JMac: Yeah, this is my third time seeing and I've noticed sometimes it's more of a stretch getting back on track, but it's always funny to see it happen. Can you tell me how you've applied the principles of improv to your work on The Office and also maybe in your life?

KF: I think that making your first declaration really sticks you to it, and heightening it, and not worrying that wasn't the right thing to do. Because I really feel that it takes two people to make a scene. You know, no matter what head-strong thing I have going on, it will always get knocked out. I mean, I think that's a great thing, because I don't know shit. I really don't. And other people will tell you who you are in a scene, and if you don't let them, that's going to be a terrible scene. You know, and also, you don't talk about what you're doing, uh, which is kind of a relief. I don't know.
I feel like as far as The Office, sometimes I only have a little window to improvise in, and that means that sometimes I have seven words in the script, and sometimes I only have one word in the script, and I've learned that if I stick to those seven words, I can change those seven words, but I have to get those seven words right, because what happens is you, as a character, have a function, and if you try to change the function, it usually doesn't really work. I mean, especially the way that our show's set up right now, the writing's so great, that if you say something crazy, it doesn't always get used. Occasionally it does, and occasionally I've had something and I'd kinda heighten it to the point where they couldn't cut it out. Which is rare. ... what I think is hilarious in my mind isn't always better than what is written. ... And also, understanding and respecting the game that's set up for a show. You know, there are patterns that you have to respect, and if you don't respect them, it doesn't work.
...
I feel like it's a privelege to improvise in front of these people, because that's when you really... that's when you find out how you navigate. [One of the theater patrons hands Kate a CD for his band and asks her to come out to his show.] See? It's a privelege to be invited to someone's show, as well as to invite someone to your show. You know what I mean? If you really are serious about doing this work, and you love it, you don't graduate. I don't know, I just think... it's been such a gift. And I just hope that all the people who come to L.A. don't just look at all the commercials, I mean, you don't have to go to Chicago, but if you do, you gotta go to iO.

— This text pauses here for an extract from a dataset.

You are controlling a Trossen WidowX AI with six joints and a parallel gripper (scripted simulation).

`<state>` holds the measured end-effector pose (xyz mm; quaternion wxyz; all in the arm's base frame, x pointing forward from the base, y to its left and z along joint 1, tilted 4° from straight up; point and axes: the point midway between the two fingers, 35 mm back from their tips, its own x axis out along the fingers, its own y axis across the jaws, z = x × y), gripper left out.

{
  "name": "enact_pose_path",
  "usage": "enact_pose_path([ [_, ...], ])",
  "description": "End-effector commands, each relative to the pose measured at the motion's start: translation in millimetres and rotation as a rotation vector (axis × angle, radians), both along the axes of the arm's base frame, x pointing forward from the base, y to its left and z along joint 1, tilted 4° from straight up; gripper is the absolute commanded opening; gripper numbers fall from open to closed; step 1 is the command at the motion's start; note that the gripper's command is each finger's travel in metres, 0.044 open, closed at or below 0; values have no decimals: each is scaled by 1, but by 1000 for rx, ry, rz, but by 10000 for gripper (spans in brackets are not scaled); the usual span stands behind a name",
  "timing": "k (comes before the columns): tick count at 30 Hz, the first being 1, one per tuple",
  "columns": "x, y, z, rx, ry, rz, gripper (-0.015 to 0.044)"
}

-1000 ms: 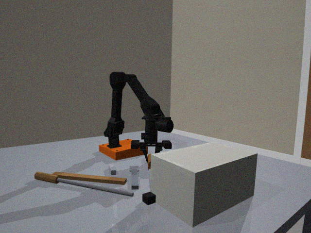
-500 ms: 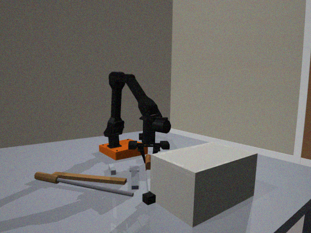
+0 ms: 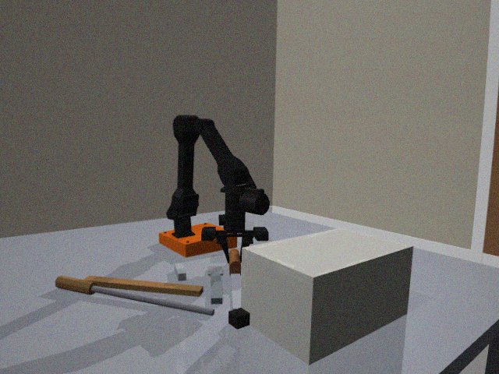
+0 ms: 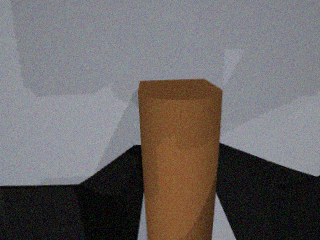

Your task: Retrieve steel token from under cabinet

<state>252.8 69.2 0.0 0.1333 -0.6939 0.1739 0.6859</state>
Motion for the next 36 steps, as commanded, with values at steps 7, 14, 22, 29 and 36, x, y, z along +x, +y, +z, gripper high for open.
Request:
enact_pose_path([
  [7, 3, -11, 1, -2, -4, 1, 0],
  [14, 5, -18, 2, -2, -4, 1, 0],
  [22, 6, -26, 2, -3, -4, 1, 0],
  [29, 7, -33, 2, -4, -4, 1, 0],
  [36, 9, -40, 3, -5, -4, 1, 0],
])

JMac: So are there any other projects that you're working on?

KF: I'm going to the Second City 50th Anniversary. I've got a panel with Scott Adsitt and Jennifer Greer, and I'm very excited. I feel like it's so great to be a part of that history, and it's such an honor to be, you know ... there are so many people that I respect and admire. It's gonna be an SCTV reunion show that Friday, and then an alumni show that Saturday. There's a lot of people that I knew there in Chicago that I had no idea were capable of what they're doing now, you know? You never know, man, you never know! It's who you'd least expect, you know? It's pretty great.

JMac: Great. Thank you so much, Kate!